Tutto è cominciato, nemmeno a dirlo, in una accogliente tavolata: "Stavamo offrendo la cena agli operai che avevano mietuto il campo", racconta Lauro, "quando è spuntato fuori il discorso. Hanno detto di aver visto quegli strani segni sul grano e non se la sono sentita di cancellarli, vi hanno girato attorno con la mietitrebbia".
"La mattina la curiosità era talmente tanta che sono andato giù a vedere. Non so dare una spiegazione. Ho visto una cosa veramente particolare, questo cerchio delineato dai contorni precisi. Le spighe centrali appoggiate perfettamente a terra. Alcune addirittura tagliate con una precisione sbalorditiva, di netto. La lama di una mietitrebbia non avrebbe potuto farlo, semmai qualcuno con delle forbicine tagliandole una ad una. Sembrava, che ne so, più l'opera di un laser. Conosco la terra da oltre trent'anni", commenta in evidente difficoltà Lauro che è una persona seria, "è la prima volta che vedo una cosa del genere. Non so cosa sia successo, il vento? Non fa quel genere di lavori. Sono rimasto sbalordito e basta".

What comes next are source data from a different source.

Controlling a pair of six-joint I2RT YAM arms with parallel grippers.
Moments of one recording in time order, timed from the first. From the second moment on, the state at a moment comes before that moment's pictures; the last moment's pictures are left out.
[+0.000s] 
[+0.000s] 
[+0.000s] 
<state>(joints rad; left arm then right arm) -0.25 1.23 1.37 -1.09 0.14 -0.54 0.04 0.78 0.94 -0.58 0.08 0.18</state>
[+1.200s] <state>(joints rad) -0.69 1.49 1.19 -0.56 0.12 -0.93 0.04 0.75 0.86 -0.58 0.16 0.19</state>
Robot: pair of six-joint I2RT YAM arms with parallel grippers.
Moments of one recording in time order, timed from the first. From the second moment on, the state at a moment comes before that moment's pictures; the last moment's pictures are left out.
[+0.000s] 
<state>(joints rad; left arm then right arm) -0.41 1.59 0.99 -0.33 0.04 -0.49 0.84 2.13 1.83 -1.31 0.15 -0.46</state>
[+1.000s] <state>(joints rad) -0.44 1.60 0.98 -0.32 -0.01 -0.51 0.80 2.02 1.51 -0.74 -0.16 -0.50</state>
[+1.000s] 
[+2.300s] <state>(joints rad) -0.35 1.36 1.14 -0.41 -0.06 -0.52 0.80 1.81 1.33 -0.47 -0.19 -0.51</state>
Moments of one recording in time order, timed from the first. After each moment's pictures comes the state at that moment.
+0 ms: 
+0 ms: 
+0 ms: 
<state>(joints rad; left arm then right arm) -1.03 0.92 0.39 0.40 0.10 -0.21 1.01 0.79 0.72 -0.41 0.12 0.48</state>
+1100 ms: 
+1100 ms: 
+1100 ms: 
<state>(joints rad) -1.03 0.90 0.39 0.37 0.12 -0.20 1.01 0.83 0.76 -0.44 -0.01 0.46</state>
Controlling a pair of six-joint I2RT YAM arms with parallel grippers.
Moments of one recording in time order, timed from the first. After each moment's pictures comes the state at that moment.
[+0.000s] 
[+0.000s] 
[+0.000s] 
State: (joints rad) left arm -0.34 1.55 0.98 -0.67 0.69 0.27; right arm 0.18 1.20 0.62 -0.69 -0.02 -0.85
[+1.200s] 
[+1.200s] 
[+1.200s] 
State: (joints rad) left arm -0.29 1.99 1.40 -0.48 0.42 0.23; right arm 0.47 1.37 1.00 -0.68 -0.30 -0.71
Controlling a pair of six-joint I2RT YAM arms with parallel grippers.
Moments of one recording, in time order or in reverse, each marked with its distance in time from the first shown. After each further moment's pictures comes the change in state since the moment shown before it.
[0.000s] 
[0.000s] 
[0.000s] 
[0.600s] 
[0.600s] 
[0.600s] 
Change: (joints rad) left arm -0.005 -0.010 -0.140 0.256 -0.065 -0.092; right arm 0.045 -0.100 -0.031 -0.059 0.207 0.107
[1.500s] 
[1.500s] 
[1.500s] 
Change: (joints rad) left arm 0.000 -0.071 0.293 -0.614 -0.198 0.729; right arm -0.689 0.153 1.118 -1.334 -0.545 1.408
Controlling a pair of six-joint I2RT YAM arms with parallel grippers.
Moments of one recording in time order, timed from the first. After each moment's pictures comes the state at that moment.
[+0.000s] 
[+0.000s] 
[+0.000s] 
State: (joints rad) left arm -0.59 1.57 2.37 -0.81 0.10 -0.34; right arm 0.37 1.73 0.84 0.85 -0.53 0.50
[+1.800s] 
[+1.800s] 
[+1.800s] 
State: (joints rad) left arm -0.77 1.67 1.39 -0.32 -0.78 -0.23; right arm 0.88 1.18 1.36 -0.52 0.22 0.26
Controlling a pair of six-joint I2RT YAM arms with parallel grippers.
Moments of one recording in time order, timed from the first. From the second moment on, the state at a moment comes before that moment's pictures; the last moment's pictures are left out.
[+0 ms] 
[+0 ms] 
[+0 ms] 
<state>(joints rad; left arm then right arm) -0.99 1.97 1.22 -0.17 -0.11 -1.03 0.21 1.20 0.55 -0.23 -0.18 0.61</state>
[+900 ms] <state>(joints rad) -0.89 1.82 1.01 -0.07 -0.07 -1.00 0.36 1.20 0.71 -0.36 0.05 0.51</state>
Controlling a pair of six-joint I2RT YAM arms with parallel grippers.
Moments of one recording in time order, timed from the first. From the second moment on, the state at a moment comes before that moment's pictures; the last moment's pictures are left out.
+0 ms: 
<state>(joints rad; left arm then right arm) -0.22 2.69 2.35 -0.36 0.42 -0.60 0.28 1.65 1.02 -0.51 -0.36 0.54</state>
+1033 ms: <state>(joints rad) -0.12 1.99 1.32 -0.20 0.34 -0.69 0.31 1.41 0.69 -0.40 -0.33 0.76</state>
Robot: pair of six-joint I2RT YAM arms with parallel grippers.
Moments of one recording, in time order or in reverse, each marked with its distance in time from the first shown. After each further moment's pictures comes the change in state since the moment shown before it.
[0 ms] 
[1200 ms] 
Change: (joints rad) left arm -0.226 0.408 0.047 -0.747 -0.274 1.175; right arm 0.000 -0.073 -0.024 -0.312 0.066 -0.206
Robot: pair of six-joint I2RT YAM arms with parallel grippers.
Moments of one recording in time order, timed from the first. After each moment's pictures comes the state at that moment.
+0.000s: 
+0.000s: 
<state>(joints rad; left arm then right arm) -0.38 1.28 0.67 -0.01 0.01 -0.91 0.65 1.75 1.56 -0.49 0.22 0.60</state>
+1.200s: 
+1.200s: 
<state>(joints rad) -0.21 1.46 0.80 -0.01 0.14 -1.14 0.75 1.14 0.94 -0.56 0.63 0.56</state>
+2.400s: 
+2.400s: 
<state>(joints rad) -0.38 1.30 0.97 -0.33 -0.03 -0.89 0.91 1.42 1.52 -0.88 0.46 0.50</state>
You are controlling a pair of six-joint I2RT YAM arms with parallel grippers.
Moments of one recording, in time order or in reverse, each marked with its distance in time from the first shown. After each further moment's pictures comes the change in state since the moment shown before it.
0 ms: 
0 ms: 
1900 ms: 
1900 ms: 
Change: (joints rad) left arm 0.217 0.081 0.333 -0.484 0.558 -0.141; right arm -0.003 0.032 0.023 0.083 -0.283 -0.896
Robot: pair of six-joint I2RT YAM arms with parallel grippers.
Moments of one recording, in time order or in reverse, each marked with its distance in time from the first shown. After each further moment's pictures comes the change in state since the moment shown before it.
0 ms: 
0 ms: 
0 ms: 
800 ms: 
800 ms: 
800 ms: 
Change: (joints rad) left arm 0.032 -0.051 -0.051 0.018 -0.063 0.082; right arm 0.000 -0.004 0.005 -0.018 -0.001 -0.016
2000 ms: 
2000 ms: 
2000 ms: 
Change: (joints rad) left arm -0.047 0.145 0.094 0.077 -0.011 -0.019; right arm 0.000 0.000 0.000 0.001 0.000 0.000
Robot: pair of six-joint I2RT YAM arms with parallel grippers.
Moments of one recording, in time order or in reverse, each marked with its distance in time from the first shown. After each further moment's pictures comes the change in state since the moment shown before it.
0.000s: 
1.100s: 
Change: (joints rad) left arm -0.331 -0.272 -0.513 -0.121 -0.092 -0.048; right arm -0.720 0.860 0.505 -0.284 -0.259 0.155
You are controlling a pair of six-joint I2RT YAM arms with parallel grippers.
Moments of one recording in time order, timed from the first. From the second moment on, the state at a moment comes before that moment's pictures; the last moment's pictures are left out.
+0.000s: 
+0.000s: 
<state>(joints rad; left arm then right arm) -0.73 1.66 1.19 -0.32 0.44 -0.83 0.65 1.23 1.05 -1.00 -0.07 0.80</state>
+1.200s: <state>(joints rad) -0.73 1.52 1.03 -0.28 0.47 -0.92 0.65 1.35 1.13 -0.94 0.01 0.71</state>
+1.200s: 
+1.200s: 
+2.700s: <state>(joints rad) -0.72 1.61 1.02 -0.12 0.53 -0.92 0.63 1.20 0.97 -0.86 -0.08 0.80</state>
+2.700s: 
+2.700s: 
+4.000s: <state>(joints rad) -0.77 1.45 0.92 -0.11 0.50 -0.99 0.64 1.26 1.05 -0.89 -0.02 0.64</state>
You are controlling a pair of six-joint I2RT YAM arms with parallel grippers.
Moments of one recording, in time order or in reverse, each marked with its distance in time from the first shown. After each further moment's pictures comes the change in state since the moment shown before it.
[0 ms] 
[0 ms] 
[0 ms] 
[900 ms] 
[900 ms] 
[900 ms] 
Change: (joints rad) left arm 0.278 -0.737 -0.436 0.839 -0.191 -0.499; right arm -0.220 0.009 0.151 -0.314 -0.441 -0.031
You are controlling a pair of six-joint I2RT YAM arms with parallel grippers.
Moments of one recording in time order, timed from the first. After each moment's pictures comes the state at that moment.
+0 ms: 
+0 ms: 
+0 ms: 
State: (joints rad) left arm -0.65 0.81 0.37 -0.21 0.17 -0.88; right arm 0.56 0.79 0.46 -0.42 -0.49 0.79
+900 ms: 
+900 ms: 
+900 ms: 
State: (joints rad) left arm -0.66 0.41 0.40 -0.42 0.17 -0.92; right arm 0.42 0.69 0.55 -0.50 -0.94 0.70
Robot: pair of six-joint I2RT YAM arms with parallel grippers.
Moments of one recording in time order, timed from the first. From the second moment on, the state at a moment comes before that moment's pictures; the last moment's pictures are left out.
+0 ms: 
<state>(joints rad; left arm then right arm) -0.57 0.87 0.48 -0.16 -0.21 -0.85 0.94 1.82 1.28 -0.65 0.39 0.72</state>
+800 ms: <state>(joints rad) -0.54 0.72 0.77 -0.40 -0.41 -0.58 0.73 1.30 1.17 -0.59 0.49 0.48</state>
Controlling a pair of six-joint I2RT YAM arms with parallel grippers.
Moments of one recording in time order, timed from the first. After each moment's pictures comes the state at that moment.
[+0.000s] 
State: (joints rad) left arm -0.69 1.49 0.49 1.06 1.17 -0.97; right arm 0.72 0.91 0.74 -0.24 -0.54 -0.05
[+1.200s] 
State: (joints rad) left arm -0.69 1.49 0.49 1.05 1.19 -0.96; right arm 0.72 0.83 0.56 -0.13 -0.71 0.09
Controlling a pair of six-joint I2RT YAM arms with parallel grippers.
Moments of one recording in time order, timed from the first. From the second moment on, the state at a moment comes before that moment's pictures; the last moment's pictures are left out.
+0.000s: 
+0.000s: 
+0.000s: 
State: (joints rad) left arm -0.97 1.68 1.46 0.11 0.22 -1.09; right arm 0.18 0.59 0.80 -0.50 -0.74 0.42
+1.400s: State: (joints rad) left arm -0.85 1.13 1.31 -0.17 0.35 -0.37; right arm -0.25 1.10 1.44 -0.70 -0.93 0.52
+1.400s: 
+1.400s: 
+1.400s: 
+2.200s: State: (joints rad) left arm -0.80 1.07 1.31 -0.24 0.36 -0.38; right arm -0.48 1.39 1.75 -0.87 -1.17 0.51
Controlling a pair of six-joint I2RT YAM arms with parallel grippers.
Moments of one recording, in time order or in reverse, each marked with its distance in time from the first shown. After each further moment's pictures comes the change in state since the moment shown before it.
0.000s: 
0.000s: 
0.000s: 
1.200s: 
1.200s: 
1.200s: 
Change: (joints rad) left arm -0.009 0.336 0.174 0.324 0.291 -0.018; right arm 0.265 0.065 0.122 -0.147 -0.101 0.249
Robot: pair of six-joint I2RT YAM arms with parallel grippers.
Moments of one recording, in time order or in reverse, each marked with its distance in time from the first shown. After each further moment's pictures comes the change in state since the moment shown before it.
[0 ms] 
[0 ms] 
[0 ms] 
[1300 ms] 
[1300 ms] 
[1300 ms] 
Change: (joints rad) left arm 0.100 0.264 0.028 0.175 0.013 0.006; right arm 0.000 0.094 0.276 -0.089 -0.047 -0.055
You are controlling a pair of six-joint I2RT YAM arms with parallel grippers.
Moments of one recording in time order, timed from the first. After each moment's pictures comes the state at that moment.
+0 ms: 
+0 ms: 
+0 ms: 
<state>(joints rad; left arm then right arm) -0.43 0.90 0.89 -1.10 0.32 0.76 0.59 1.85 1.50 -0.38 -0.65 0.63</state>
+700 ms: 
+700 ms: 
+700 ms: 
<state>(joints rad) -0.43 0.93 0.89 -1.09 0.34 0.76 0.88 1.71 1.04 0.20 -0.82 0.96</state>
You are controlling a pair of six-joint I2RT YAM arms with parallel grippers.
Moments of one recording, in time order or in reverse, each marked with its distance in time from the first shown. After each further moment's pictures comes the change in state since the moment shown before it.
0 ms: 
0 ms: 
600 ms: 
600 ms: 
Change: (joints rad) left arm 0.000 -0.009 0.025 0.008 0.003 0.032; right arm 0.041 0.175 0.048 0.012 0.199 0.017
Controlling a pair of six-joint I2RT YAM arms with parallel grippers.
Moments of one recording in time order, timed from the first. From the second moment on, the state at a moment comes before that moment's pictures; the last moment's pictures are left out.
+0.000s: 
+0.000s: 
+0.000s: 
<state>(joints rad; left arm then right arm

Dopo Ponzano a chi tocca? Vi aspettiamo in spiaggia.
(Corriere Adriatico)

 1 Luglio 2003     Contatto con ET  
Un gruppo di giovanissimi astronomi russi hanno tentato quello che non e' finora riuscito agli scienziati adulti: mettersi in contatto con gli Alieni. Gli astronomi si sono riuniti nel centro scientifico di Puscino per usare il grande radiotelescopio RT-22 e vi resteranno 10 giorni per tentare di decifrare eventuali messaggi provenienti da lontane galassie. Con un apparecchio speciale, un messaggio e' stato trasformato in radionde e lanciato verso le stelle dove dovrebbe arrivare tra qualche decina di anni.